И жаль и больно мне спугнуть
С бровей знакомую излуку
И взять, как прежде, руку в руку.
Прости ты мне земную муку,
Земную ж радость не забудь.
Эту строфу я любила меньше всего. Почему, не знаю. Ведь слова там очень красивые, особенно про «излуку бровей». Прямо чувствуешь себя шемаханской царицей… И все равно есть там что-то неуютное. Наверное, потому, что в этой строфе мы как-то по раздельности — я и Веня. Будто он смотрит на меня со стороны, причем непонятно, насколько эта сторона далека. В треугольной комнате еще куда ни шло — к ней слово «далеко» было вообще малоприменимо, особенно, если на кушетке. Но потом я все-таки забеременела, и нам пришлось переехать в другое место, более подходящее для ребенка и для его реальной кроватки. Кроватки, а вовсе не колыбели.

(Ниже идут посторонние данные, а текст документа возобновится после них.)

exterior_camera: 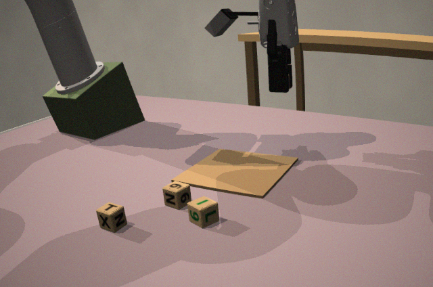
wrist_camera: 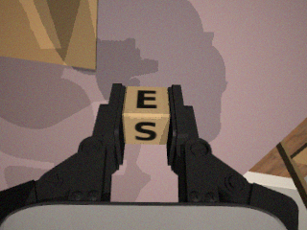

Тогда мы еще учились, нищие студенты. Денег нам двоим почти не требовалось, ну разве что на жилье и на минимальное пропитание, да еще на кино время от времени, или вот на коврик… а кроме этого — зачем? В принципе всегда можно было подхалтурить тут и там, но нам ни за что не хотелось отрываться друг от друга. С появлением ребенка все изменилось: я даже не представляла себе, сколько всего нужно такому маленькому существу. Теперь мы расставались с Веней все чаще и чаще, а в летние месяцы он даже уезжал на заработки, уезжал действительно далеко, в дальнюю сторону, и тогда нелюбимая строфа и в самом деле приобретала масштабы реальной угрозы.
С детьми всегда так… Помните, я говорила, что любовь придумывает их чтобы было куда расширяться? Да… помимо того, что любовь жадина, она еще и самоубийца.
Мы остались нищими и после института. Мы ведь всегда были самые простые, обычные люди. Я-то уж точно никогда звезд с неба не хватала: обыкновенная девчонка, у которой если и было что незаурядное, то разве что платье в горошку. Веня, наверное, мог бы добиться чего-нибудь большего, чем заштатного инженерства на грошовой зарплате — ведь он был очень умен, мой Веня. А с другой стороны, — зачем? Вы понимаете: зачем? Да, это могло бы добавить нелишнюю сотню рублей, но зато еще больше отняло бы нас друг от друга. Я всегда помнила об этом, так что мне и в голову не могло прийти попрекнуть мужа недостатком денег.